INSTRUCTIONS TO FOLLOW: Beneath this line is the data. Output exactly the lines from the line with "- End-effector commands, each" to the line with "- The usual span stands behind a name", both ends included, and nothing more.
───── LISTED RECORDS ─────
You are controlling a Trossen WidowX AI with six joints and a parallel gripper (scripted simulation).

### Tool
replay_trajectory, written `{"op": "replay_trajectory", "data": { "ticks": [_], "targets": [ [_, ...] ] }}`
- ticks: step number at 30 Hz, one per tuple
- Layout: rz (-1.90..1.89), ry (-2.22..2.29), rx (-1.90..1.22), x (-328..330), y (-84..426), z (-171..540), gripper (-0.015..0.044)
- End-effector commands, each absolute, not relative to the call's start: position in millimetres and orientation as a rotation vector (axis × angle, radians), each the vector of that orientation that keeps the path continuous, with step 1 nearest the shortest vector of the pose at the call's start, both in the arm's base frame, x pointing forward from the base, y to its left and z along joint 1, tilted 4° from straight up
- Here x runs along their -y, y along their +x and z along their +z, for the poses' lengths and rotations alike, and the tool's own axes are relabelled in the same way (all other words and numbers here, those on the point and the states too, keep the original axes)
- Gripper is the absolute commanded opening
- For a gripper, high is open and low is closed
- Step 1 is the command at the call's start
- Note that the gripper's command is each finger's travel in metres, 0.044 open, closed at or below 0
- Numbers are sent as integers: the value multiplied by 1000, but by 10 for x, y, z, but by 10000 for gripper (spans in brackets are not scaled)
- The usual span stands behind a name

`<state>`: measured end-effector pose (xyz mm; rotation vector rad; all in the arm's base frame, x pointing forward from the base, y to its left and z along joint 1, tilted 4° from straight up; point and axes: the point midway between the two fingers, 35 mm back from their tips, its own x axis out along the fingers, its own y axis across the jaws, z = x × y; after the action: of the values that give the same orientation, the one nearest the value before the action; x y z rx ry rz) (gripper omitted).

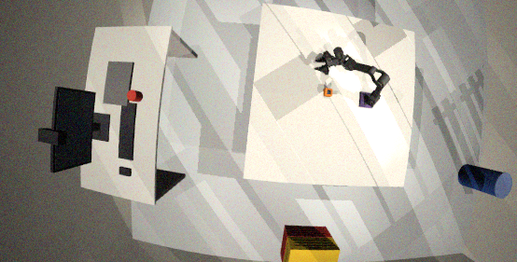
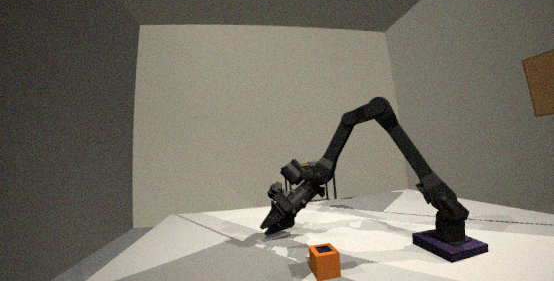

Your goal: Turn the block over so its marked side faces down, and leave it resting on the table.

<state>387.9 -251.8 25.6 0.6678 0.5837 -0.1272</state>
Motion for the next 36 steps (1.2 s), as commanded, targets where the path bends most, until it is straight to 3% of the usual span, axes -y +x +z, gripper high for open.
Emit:
{"op": "replay_trajectory", "data": {
  "ticks": [1,9,25,36],
  "targets": [
    [-128,667,-592,2502,3888,258,426],
    [-124,549,-1012,1663,3996,485,440],
    [-52,166,-1538,656,3318,1207,440],
    [-46,138,-1564,614,3262,1260,440]
  ]
}}
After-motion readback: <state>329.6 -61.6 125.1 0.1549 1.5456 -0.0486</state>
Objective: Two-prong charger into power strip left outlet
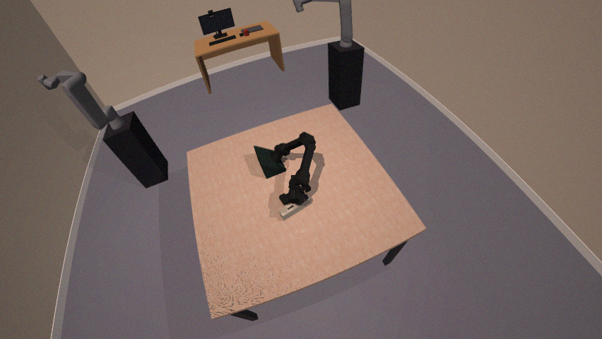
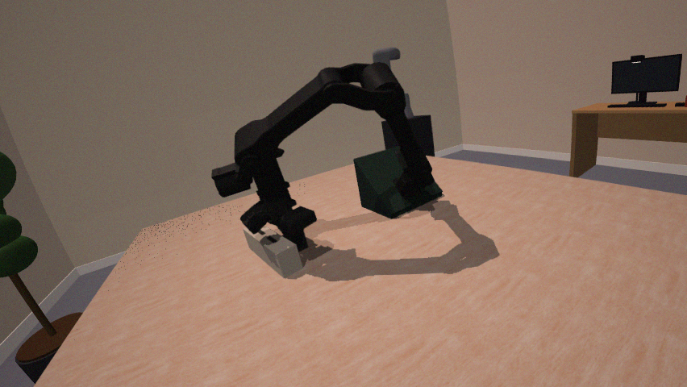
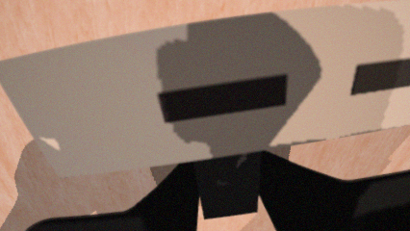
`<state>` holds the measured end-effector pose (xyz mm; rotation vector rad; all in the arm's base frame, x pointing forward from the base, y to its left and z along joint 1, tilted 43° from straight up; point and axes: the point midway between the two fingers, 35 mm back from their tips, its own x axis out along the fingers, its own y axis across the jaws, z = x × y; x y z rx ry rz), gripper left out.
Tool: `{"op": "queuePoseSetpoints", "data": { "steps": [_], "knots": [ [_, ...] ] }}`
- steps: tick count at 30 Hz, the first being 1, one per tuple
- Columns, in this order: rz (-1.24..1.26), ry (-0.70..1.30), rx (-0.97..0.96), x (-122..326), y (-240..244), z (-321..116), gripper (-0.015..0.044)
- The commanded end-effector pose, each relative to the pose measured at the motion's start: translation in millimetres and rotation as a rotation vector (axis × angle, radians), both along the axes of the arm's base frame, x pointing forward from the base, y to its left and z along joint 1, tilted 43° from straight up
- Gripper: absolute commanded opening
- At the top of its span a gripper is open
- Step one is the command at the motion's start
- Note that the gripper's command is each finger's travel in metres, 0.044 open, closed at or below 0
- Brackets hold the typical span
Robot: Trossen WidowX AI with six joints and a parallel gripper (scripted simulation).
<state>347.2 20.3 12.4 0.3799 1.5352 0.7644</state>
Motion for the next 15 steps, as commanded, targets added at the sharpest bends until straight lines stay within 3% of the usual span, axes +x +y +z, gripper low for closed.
{"op": "queuePoseSetpoints", "data": {
  "steps": [1,15],
  "knots": [
    [-0.006,-0.045,0.005,10.3,1.5,2.5,0.0000],
    [-0.006,-0.045,0.005,8.8,2.0,1.6,0.0000]
  ]
}}
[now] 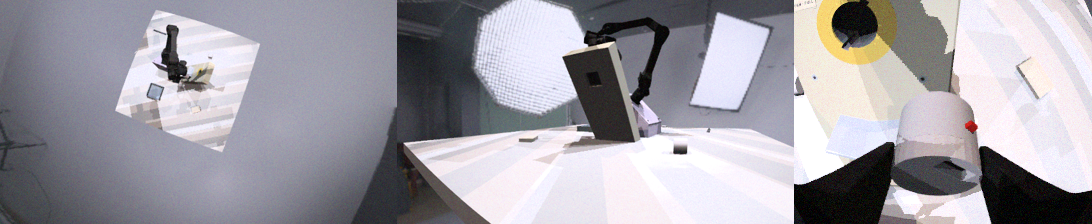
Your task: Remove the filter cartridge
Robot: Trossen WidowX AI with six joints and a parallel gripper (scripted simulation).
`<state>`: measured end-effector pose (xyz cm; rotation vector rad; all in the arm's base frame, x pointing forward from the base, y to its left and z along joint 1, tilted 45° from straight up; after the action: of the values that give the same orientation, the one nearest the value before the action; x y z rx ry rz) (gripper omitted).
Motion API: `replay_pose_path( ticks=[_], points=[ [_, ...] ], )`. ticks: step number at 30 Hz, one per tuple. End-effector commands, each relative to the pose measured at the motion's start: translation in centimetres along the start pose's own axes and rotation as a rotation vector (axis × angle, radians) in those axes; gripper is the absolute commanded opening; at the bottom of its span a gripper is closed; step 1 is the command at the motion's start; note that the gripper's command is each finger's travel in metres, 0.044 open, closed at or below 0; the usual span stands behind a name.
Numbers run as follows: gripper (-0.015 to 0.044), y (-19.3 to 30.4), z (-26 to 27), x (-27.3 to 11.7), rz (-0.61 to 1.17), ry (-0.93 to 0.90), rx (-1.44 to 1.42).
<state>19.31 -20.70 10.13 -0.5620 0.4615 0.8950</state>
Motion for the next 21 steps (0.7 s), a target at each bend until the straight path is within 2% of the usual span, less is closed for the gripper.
replay_pose_path(
  ticks=[1,4,21],
  points=[
    [0.0,-0.3,-1.8,0.1,-0.006,0.004,-0.007],
    [0.0,0.1,-1.3,0.1,0.002,0.015,0.025],
    [0.0,5.4,-11.6,-2.1,-0.045,0.405,0.684]
  ],
)
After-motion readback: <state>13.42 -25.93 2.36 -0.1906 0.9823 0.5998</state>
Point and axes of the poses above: the point midway between the two fingers, 35 mm back from their tips, its own x axis out along the fingers, its own z axis across the jaws, y = z × x, the point moved 7 cm from there along -x, back along the fingers, and after that the axes turned 11 degrees about x, right-handed, at the moved point
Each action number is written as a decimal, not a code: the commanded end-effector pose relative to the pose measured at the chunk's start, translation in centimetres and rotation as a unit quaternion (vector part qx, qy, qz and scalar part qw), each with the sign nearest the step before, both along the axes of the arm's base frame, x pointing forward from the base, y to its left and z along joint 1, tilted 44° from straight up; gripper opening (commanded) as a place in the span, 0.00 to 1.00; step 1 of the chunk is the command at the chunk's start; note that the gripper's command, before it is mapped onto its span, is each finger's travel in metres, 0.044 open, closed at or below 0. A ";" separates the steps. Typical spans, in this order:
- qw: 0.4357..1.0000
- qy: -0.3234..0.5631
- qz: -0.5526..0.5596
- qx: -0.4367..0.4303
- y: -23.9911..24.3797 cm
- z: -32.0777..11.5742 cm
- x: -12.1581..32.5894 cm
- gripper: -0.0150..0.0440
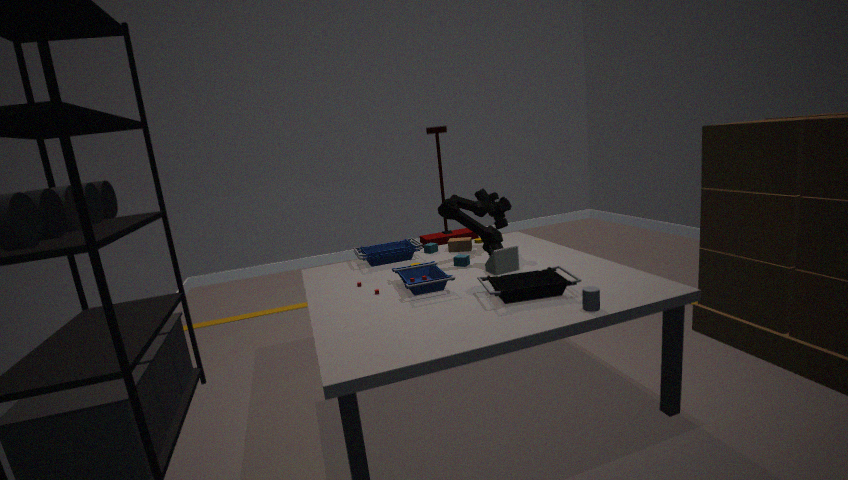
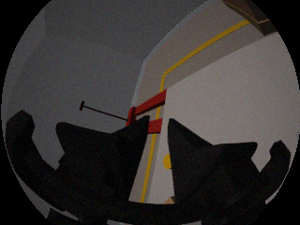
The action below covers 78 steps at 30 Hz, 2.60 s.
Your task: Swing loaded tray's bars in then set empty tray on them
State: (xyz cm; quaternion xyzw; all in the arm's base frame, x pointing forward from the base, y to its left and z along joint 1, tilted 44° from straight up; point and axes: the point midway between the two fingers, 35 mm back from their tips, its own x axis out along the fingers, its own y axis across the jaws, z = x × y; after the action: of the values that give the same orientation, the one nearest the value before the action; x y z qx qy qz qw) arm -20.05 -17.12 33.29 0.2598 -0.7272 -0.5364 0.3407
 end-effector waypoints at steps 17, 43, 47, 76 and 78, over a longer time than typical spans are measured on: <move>1.000 0.000 0.000 0.002 2.7 2.8 -0.5 0.41; 0.983 0.126 0.083 0.105 -4.8 3.8 3.0 0.41; 0.973 0.162 0.106 0.125 -6.4 4.4 4.3 0.41; 0.847 0.422 0.277 0.169 -15.3 7.6 19.2 0.41; 0.843 0.430 0.279 0.163 -15.2 8.1 20.1 0.41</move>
State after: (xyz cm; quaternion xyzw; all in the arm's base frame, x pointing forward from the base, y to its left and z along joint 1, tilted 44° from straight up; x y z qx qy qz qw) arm -1.11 -32.47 40.45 0.2638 -0.3122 -0.5919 0.6947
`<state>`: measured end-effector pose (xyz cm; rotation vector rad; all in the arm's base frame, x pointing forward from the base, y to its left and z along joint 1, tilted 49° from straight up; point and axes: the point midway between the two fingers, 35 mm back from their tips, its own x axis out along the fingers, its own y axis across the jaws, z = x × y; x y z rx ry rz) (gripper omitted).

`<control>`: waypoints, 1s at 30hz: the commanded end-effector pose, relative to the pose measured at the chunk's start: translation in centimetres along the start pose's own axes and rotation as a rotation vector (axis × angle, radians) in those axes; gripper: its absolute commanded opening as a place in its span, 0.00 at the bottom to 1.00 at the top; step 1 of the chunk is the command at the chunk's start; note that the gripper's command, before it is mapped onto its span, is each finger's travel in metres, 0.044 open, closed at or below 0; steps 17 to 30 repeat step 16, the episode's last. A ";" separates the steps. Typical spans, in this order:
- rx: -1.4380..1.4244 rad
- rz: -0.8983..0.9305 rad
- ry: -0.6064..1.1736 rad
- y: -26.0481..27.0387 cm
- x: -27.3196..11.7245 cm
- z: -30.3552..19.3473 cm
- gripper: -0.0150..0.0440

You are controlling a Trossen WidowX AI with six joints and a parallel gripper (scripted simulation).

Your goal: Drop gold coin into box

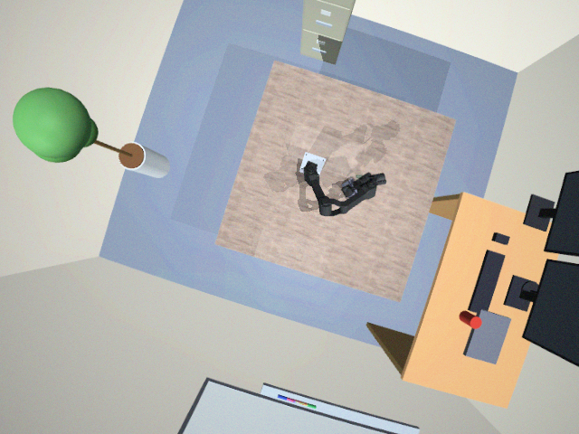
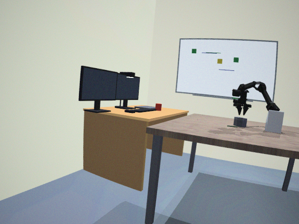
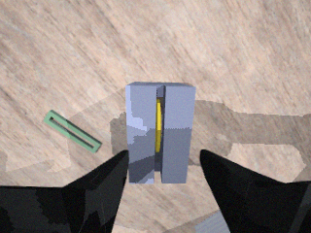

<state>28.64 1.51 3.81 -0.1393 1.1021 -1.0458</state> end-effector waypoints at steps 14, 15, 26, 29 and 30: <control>0.002 0.000 -0.004 -0.2 -4.8 -0.1 1.00; 0.002 0.000 -0.004 -0.2 -4.8 -0.1 1.00; 0.002 0.000 -0.004 -0.2 -4.8 -0.1 1.00; 0.002 0.000 -0.004 -0.2 -4.8 -0.1 1.00; 0.002 0.000 -0.004 -0.2 -4.8 -0.1 1.00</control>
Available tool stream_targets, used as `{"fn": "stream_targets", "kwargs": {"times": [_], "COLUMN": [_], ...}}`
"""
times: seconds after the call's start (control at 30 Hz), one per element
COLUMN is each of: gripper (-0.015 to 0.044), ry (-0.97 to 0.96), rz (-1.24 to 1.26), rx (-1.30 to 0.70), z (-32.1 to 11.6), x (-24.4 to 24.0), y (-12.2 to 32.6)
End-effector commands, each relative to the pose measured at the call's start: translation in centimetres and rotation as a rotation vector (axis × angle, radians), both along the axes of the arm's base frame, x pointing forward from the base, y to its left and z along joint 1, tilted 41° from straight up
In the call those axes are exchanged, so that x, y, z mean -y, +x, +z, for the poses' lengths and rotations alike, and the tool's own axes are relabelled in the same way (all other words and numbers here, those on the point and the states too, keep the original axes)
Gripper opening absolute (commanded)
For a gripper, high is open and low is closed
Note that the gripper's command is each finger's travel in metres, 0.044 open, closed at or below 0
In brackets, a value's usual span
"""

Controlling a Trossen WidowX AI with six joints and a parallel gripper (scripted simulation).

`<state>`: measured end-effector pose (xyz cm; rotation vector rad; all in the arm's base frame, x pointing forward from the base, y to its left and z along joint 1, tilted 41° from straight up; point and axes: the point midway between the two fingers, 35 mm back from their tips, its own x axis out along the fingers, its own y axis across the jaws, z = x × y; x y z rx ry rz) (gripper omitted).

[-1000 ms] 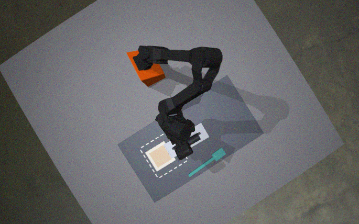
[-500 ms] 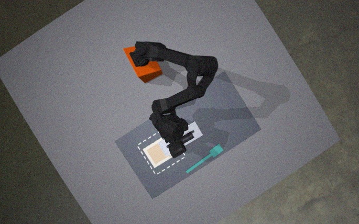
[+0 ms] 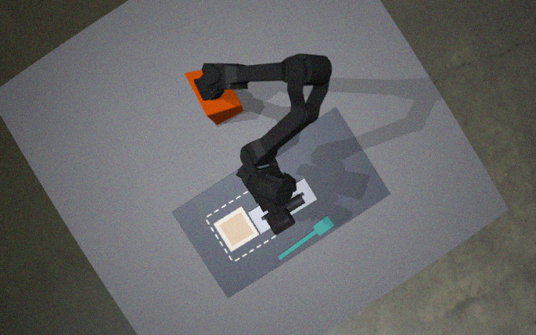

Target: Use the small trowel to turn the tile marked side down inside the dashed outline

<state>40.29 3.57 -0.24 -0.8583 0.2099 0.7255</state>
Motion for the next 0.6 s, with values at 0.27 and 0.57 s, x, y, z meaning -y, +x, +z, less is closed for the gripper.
{"fn": "stream_targets", "kwargs": {"times": [0.27, 0.57], "gripper": [0.0, 0.0], "ry": [0.002, 0.003], "rz": [-0.014, -0.014], "rx": [0.003, 0.003], "z": [4.7, 6.4], "x": [-1.1, -1.6], "y": [-0.7, -1.3]}}
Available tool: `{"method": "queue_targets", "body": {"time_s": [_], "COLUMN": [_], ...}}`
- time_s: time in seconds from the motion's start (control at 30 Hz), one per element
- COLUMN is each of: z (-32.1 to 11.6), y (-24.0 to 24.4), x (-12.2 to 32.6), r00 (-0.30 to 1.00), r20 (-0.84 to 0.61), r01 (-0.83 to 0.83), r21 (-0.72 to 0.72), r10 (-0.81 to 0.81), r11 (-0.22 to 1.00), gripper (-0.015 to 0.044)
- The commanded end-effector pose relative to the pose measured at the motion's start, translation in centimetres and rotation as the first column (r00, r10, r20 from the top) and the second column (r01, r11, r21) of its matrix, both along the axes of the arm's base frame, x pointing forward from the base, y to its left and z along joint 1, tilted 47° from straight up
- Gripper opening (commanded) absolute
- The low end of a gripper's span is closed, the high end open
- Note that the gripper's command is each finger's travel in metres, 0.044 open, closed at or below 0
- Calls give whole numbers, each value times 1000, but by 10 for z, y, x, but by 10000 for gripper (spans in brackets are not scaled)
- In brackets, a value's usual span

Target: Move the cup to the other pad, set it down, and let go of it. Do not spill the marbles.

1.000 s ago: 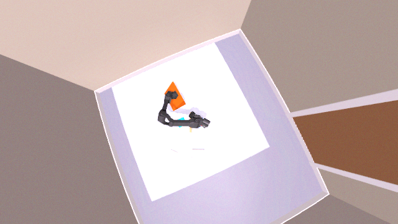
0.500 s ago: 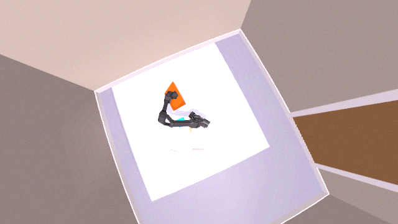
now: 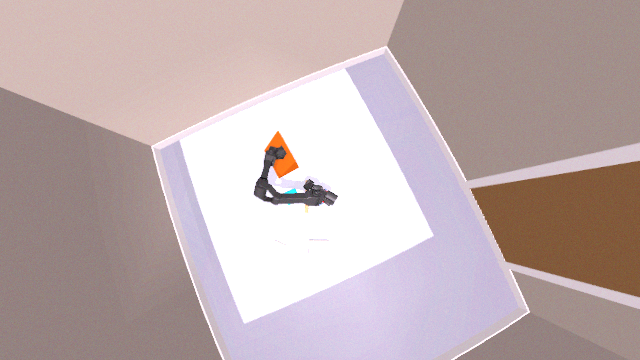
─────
EXERCISE OUTPUT:
- End-effector commands, each absolute, not relative to the call's start: position in millimetres and orientation as a rotation vector (axis × angle, radians), each the vector of that orientation that keeps the path continuous, with step 1 nearest the shortest vector of the pose at the call's start, both in the arm's base frame, x pointing forward from the base, y to its left and z along joint 1, tilted 4° from straight up
- Here x runs along their -y, y along their +x and z along their +z, for the poses' lengths and rotations alike, and the tool's own axes are relabelled in the same way (all other words and numbers here, those on the point and the states too, keep the original axes)
- Gripper is the absolute commanded opening
- For a gripper, high is open and low is closed
- Step 1 is the command at the call's start
- Note that the gripper's command is each finger's travel in metres, 0.044 open, closed at or below 0
- Numbers are sent as integers: the value multiplied by 1000, but by 10 for x, y, z, but by 10000 for gripper (spans in brackets are not scaled)
- The usual span stands behind a name

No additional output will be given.